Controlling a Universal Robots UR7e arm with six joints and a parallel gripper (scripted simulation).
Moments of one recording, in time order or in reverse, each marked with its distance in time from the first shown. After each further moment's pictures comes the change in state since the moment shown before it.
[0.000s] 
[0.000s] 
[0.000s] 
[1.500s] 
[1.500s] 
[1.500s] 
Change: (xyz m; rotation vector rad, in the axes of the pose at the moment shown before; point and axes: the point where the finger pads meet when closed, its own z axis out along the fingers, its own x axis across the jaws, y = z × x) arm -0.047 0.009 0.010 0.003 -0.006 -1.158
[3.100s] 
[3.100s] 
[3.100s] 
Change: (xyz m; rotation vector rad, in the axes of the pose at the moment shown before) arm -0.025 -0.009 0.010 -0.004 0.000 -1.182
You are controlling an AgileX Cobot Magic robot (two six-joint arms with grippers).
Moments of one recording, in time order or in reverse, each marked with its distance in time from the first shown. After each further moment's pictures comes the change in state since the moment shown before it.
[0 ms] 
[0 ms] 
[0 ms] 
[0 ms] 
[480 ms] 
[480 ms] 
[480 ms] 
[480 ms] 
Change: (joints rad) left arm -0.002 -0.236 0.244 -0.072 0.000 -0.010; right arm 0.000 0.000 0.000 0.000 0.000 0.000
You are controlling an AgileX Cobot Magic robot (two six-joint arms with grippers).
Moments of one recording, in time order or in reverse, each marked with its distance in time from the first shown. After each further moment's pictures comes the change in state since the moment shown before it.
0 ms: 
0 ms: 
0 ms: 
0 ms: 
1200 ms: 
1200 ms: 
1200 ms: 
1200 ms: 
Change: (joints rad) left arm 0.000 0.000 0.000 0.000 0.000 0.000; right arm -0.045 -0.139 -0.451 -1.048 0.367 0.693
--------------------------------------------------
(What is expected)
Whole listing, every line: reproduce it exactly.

(Result)
Controlling a Universal Robots UR7e arm with six joints and a parallel gripper (scripted simulation).
Moments of one recording, in time order or in reverse, each marked with its distance in time from the first shown. After each further moment's pictures comes the change in state since the moment shown before it.
[0.000s] 
[0.000s] 
[0.000s] 
[1.500s] 
[1.500s] 
[1.500s] 
Change: (xyz m; rotation vector rad, in the axes of the pose at the moment shown before; point and axes: the point where the finger pads meet when closed, its own z axis out along the fingers, its own x axis across the jaws, y = z × x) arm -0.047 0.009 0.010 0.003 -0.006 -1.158
[3.100s] 
[3.100s] 
[3.100s] 
Change: (xyz m; rotation vector rad, in the axes of the pose at the moment shown before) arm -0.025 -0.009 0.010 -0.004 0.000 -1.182
You are controlling an AgileX Cobot Magic robot (two six-joint arms with grippers).
Moments of one recording, in time order or in reverse, each marked with its distance in time from the first shown. After each further moment's pictures comes the change in state since the moment shown before it.
[0 ms] 
[0 ms] 
[0 ms] 
[0 ms] 
[480 ms] 
[480 ms] 
[480 ms] 
[480 ms] 
Change: (joints rad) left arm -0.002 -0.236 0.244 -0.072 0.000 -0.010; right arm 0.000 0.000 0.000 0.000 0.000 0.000
You are controlling an AgileX Cobot Magic robot (two six-joint arms with grippers).
Moments of one recording, in time order or in reverse, each marked with its distance in time from the first shown. After each further moment's pictures comes the change in state since the moment shown before it.
0 ms: 
0 ms: 
0 ms: 
0 ms: 
1200 ms: 
1200 ms: 
1200 ms: 
1200 ms: 
Change: (joints rad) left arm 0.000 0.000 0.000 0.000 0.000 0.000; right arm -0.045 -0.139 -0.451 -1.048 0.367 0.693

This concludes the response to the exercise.